**INSTRUCTIONS FOR THE TASK**
Reproduce, exactly and in full, the records that follow, minus any pictures.

####################

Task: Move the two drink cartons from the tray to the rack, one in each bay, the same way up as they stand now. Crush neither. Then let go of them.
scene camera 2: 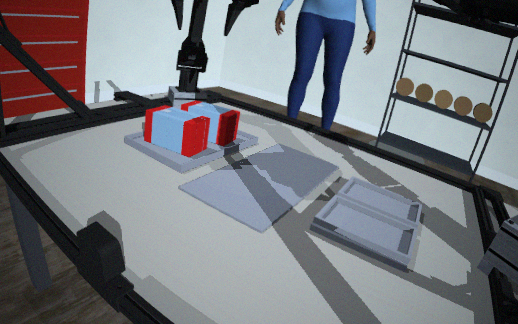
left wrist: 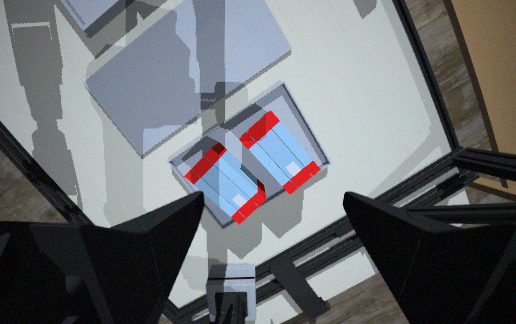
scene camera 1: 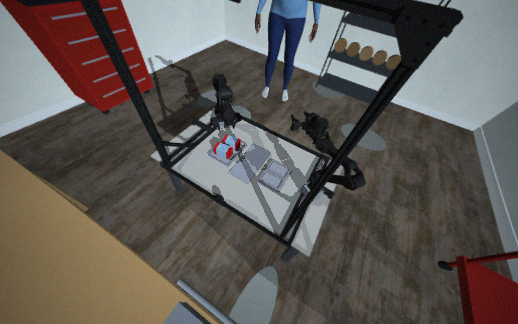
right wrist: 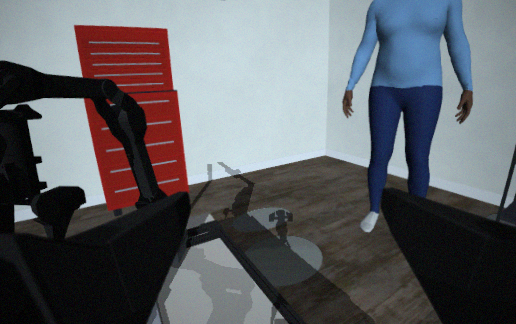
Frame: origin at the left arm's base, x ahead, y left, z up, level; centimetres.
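Where they show: left gripper, between the fingertips: (scene camera 2: pixel 203 33) (left wrist: pixel 274 198) (scene camera 1: pixel 226 129); right gripper, between the fingertips: (scene camera 1: pixel 297 113) (right wrist: pixel 284 199); left arm's base, origin of its link: (scene camera 2: pixel 187 89) (left wrist: pixel 231 304).
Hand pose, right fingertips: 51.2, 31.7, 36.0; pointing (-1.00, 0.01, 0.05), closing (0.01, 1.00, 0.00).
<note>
Each offset is from my right fingertips to the top centre of the thing, as dx, dy, dz. "spot": to the spot under its first point.
Two light-blue cartons with red ends lie side by side on the grey tray @[spot: -14.6, -46.9, -40.8] (scene camera 1: pixel 218 160) (scene camera 2: pixel 150 153) (left wrist: pixel 306 123): the nearer carton @[-19.5, -41.3, -34.2] (scene camera 1: pixel 223 150) (scene camera 2: pixel 167 130) (left wrist: pixel 280 150) and the farther carton @[-24.7, -32.5, -34.2] (scene camera 1: pixel 232 142) (scene camera 2: pixel 212 115) (left wrist: pixel 227 182). The grey rack @[+12.7, -14.5, -39.6] (scene camera 1: pixel 275 175) (scene camera 2: pixel 360 244) has two empty bays; its corner shows in the left wrist view. My left gripper (scene camera 1: pixel 224 123) (scene camera 2: pixel 203 30) (left wrist: pixel 274 198) is open and empty, high above the tray side of the table. My right gripper (scene camera 1: pixel 293 123) (right wrist: pixel 284 199) is open and empty, raised beyond the table's back edge, away from the cartons.
A thin flat grey plate (scene camera 1: pixel 243 172) (scene camera 2: pixel 255 205) (left wrist: pixel 145 90) lies between tray and rack. A black frame surrounds the table, with upright posts. A small black block @[spot: +13.7, -57.9, -36.1] (scene camera 1: pixel 216 195) (scene camera 2: pixel 101 252) sits on the front rail. A person (scene camera 1: pixel 285 45) (scene camera 2: pixel 325 60) (right wrist: pixel 407 100) stands behind the table.
</note>
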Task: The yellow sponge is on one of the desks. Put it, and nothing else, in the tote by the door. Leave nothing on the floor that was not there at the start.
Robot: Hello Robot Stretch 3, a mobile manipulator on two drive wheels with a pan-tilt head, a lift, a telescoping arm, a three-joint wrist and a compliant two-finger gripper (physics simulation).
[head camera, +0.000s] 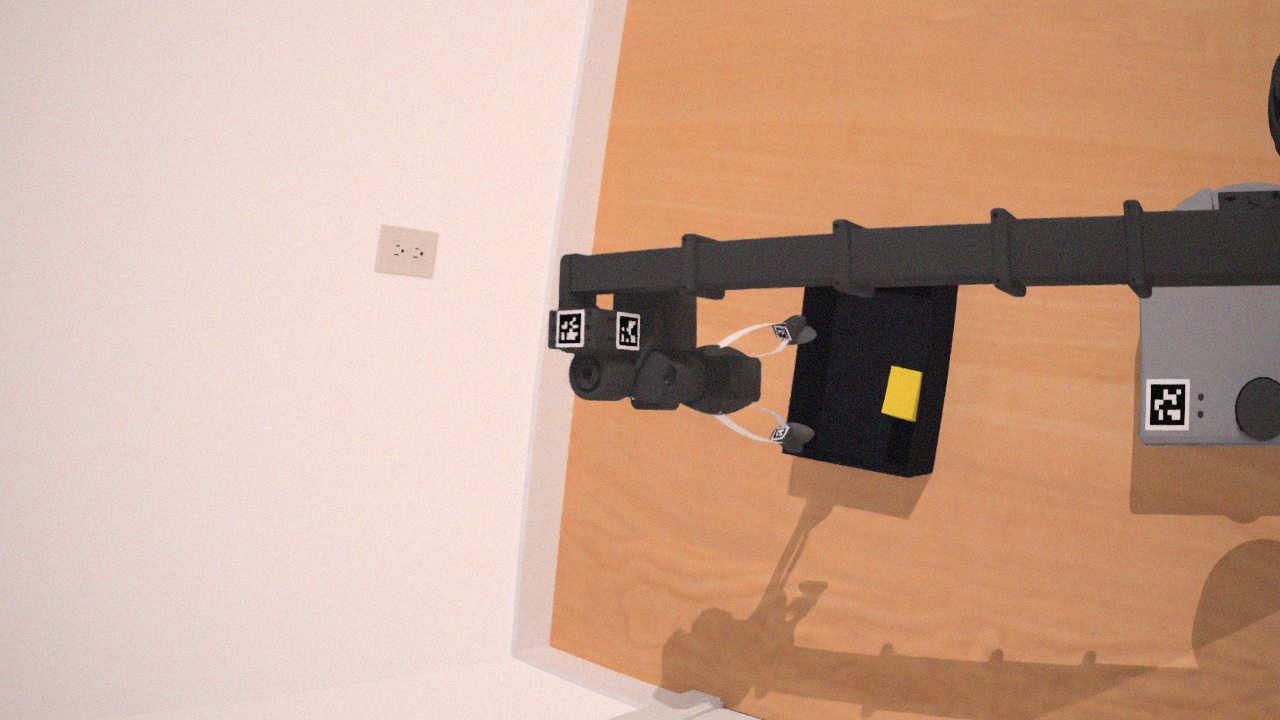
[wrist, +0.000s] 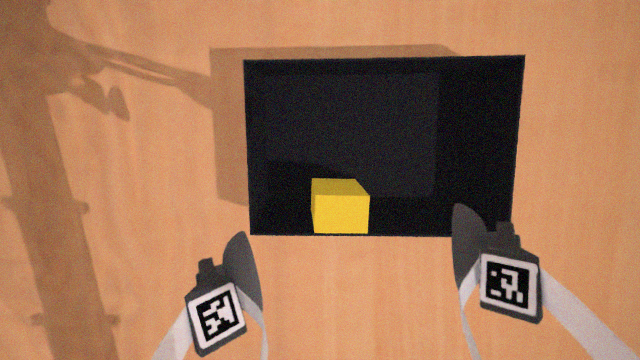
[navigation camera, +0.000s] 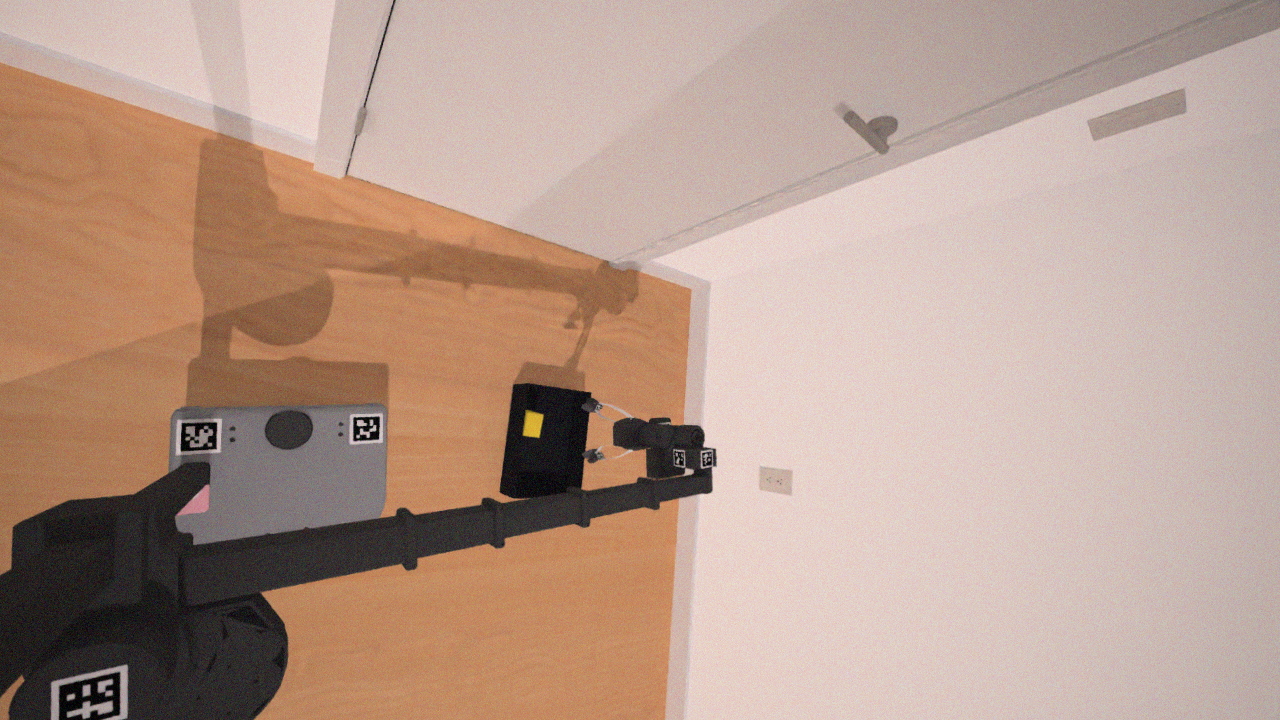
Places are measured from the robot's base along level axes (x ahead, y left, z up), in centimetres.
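Pixels of known places: gripper, fingertip midpoint: [head camera: 806,384] [navigation camera: 586,429]; robot's base, link origin: [head camera: 1258,405] [navigation camera: 289,427].
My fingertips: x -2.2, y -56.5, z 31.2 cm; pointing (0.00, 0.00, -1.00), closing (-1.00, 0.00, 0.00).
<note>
Ahead of a thing's pixels: the offset from my fingertips to its top centre. "*": to the spot under its first point.
The yellow sponge @(dx +1.0, dy +3.4, dz -20.0 cm) [head camera: 902,394] [navigation camera: 532,423] [wrist: 341,214] is inside the black tote @(dx -4.6, dy -2.9, dz -21.1 cm) [head camera: 936,358] [navigation camera: 554,470] [wrist: 480,125] on the floor. In the wrist view it sits by the tote's near wall, left of the middle, with its top and a side face showing. My gripper [head camera: 800,383] [navigation camera: 591,430] [wrist: 350,245] is open, its two fingers wide apart with nothing between them. In the head and navigation views the fingertips are over the tote's wall-side edge, apart from the sponge. The arm hides one end of the tote in the head view.
My telescoping arm [head camera: 939,253] [navigation camera: 358,537] reaches past the tote. My grey base [head camera: 1199,358] [navigation camera: 286,483] stands on the wooden floor to one side. A wall with an outlet [head camera: 406,250] [navigation camera: 775,480] is behind the wrist. A door with a handle @(* dx +49.1, dy -15.6, dz +61.9 cm) [navigation camera: 868,132] shows in the navigation view.
</note>
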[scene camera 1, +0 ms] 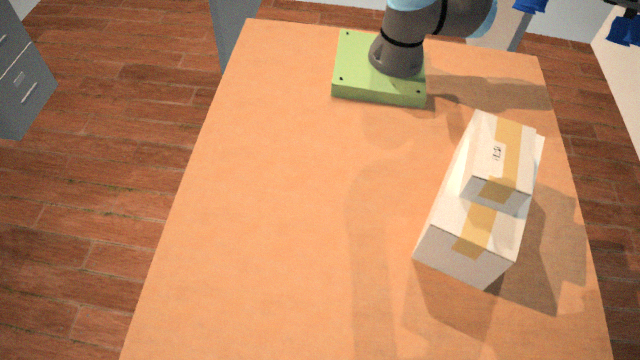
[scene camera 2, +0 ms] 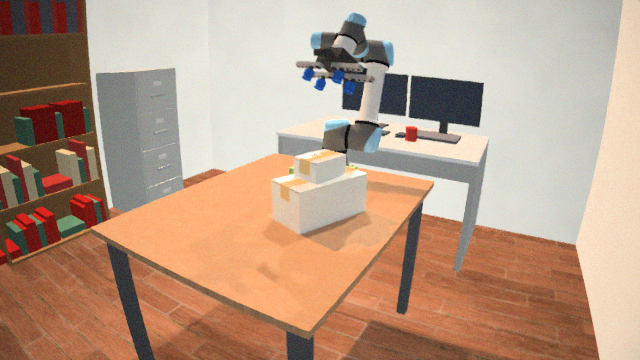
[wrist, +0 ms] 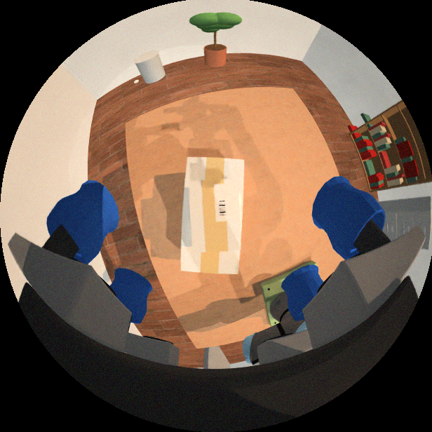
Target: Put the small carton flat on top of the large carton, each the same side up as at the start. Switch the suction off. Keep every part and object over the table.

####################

**EXPECTED OUTPUT**
Task: Move the two drink cartons from the tray to the rack, one in each bay, the same way up as they stand now. Crush neither. Then let go of them.
scene camera 2: 
left wrist: 
scene camera 1: 
right wrist: 
Frame: origin at the left arm's base, x ahead, y left, z up, level; centimetres.
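Where they show: left gripper, between the fingertips: (scene camera 2: pixel 203 33) (left wrist: pixel 274 198) (scene camera 1: pixel 226 129); right gripper, between the fingertips: (scene camera 1: pixel 297 113) (right wrist: pixel 284 199); left arm's base, origin of its link: (scene camera 2: pixel 187 89) (left wrist: pixel 231 304).
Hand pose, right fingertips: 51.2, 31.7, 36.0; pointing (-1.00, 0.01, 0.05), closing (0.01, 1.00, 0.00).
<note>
Each offset is from my right fingertips to the top centre of the thing, as dx, dy, dz. "spot": to the spot under its first point.
Two light-blue cartons with red ends lie side by side on the grey tray @[spot: -14.6, -46.9, -40.8] (scene camera 1: pixel 218 160) (scene camera 2: pixel 150 153) (left wrist: pixel 306 123): the nearer carton @[-19.5, -41.3, -34.2] (scene camera 1: pixel 223 150) (scene camera 2: pixel 167 130) (left wrist: pixel 280 150) and the farther carton @[-24.7, -32.5, -34.2] (scene camera 1: pixel 232 142) (scene camera 2: pixel 212 115) (left wrist: pixel 227 182). The grey rack @[+12.7, -14.5, -39.6] (scene camera 1: pixel 275 175) (scene camera 2: pixel 360 244) has two empty bays; its corner shows in the left wrist view. My left gripper (scene camera 1: pixel 224 123) (scene camera 2: pixel 203 30) (left wrist: pixel 274 198) is open and empty, high above the tray side of the table. My right gripper (scene camera 1: pixel 293 123) (right wrist: pixel 284 199) is open and empty, raised beyond the table's back edge, away from the cartons.
A thin flat grey plate (scene camera 1: pixel 243 172) (scene camera 2: pixel 255 205) (left wrist: pixel 145 90) lies between tray and rack. A black frame surrounds the table, with upright posts. A small black block @[spot: +13.7, -57.9, -36.1] (scene camera 1: pixel 216 195) (scene camera 2: pixel 101 252) sits on the front rail. A person (scene camera 1: pixel 285 45) (scene camera 2: pixel 325 60) (right wrist: pixel 407 100) stands behind the table.
</note>
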Task: The yellow sponge is on one of the desks. Put it, and nothing else, in the tote by the door. Leave nothing on the floor that was not there at the start.
Robot: Hello Robot Stretch 3, a mobile manipulator on two drive wheels with a pan-tilt head, a lift, a telescoping arm, a three-joint wrist and a compliant two-finger gripper (physics simulation).
[head camera, +0.000s] 
[wrist, +0.000s] 
[navigation camera, +0.000s] 
Places are measured from the robot's base along level axes (x ahead, y left, z up), in centimetres.
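Pixels of known places: gripper, fingertip midpoint: [head camera: 806,384] [navigation camera: 586,429]; robot's base, link origin: [head camera: 1258,405] [navigation camera: 289,427].
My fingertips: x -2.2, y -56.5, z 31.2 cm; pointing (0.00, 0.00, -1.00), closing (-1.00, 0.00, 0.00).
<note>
Ahead of a thing's pixels: the offset from my fingertips to its top centre. "*": to the spot under its first point.
The yellow sponge @(dx +1.0, dy +3.4, dz -20.0 cm) [head camera: 902,394] [navigation camera: 532,423] [wrist: 341,214] is inside the black tote @(dx -4.6, dy -2.9, dz -21.1 cm) [head camera: 936,358] [navigation camera: 554,470] [wrist: 480,125] on the floor. In the wrist view it sits by the tote's near wall, left of the middle, with its top and a side face showing. My gripper [head camera: 800,383] [navigation camera: 591,430] [wrist: 350,245] is open, its two fingers wide apart with nothing between them. In the head and navigation views the fingertips are over the tote's wall-side edge, apart from the sponge. The arm hides one end of the tote in the head view.
My telescoping arm [head camera: 939,253] [navigation camera: 358,537] reaches past the tote. My grey base [head camera: 1199,358] [navigation camera: 286,483] stands on the wooden floor to one side. A wall with an outlet [head camera: 406,250] [navigation camera: 775,480] is behind the wrist. A door with a handle @(* dx +49.1, dy -15.6, dz +61.9 cm) [navigation camera: 868,132] shows in the navigation view.
</note>
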[scene camera 1, +0 ms] 
[scene camera 2, +0 ms] 
[wrist, +0 ms] 
Target: Put the small carton flat on top of the large carton, each the same side up as at the start. Switch the suction off. Keep every part and object over the table.

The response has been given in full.